Intercollegiate Broadcasting System, Inc. is an association of webcasters who use the Internet to transmit digitally recorded music on high school and college campuses, analogous to a closed circuit campus radio station.  Since the digital transmissions are “performances” under the Copyright Act, the copyright owners of the songs are entitled to receive royalty payments.  The Copyright Act provides a statutory license for webcasting:  17 USC §114(d)(2), (f)(2)-(3).  If the webcasters and the copyright owners (or the owners’ clearinghouse) cannot agree on licensing terms, Copyright Royalty Judges (CRJs) determine reasonable terms and rates for royalty payments.  The Copyright Act, Sections 801 – 805, describes the functions and duties of the CRJs.

Intercollegiate challenged the constitutionality of the CRJs on the basis of Article III, judicial power, and Article II, §2, cl. 2, Appointments Clause, violations.  The U.S. Court of Appeals for the District of Columbia Circuit ruled that the current form of the CRJ provisions do violate the Appointments Clause, art.
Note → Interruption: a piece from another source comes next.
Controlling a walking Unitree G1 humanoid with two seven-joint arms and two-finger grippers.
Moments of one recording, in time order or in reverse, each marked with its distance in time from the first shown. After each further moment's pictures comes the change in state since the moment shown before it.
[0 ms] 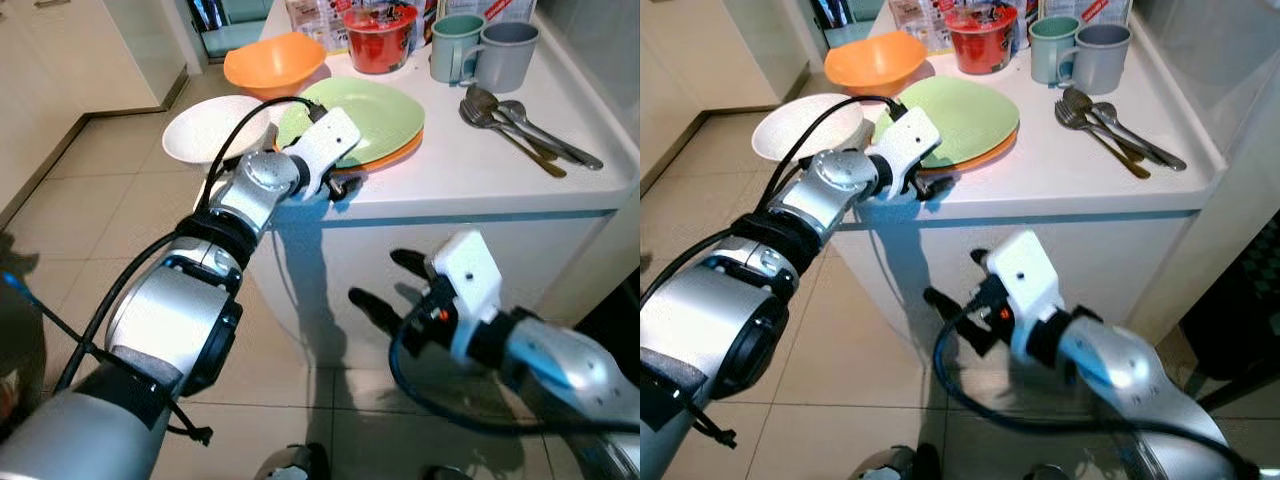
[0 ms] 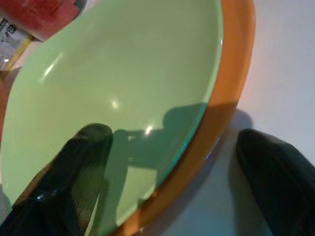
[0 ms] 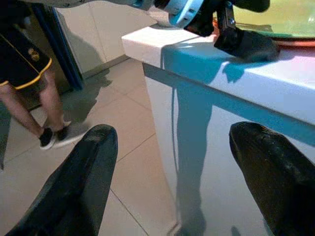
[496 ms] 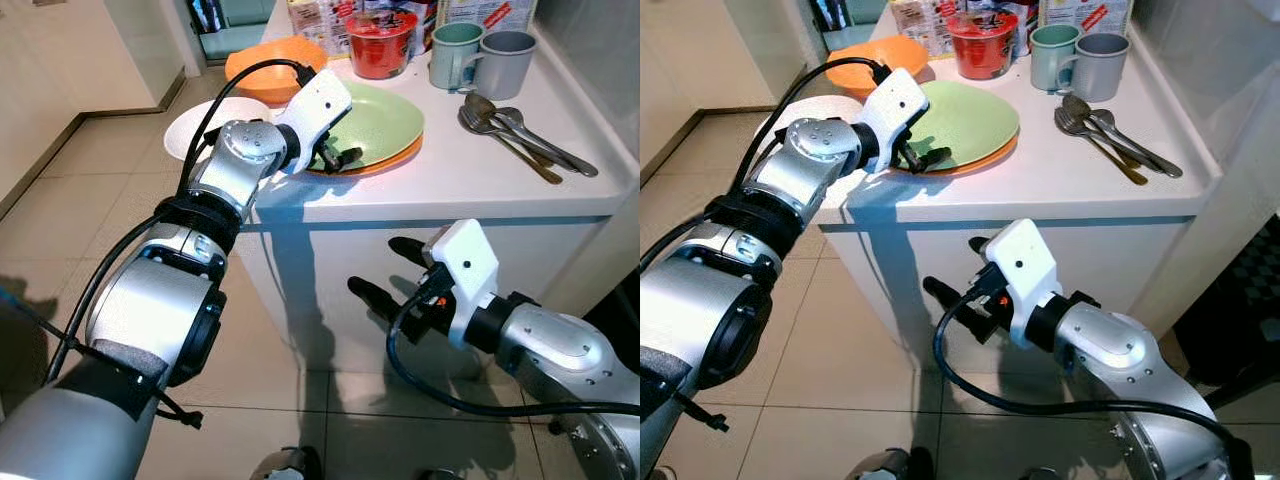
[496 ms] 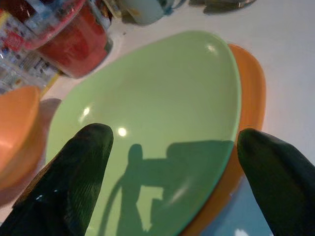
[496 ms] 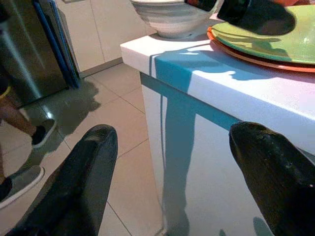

II, §2, cl. 2.  The D.C. Circuit corrected the violation by invalidating and severing the portions of the statute that restrict the Librarian of Congress’ ability to remove the CRJs.  Because the form of the CRJs that made the rate decision leading to Intercollegiate’s challenge violated the Constitution, that rate decision was vacated and the case was remanded to the CRJs.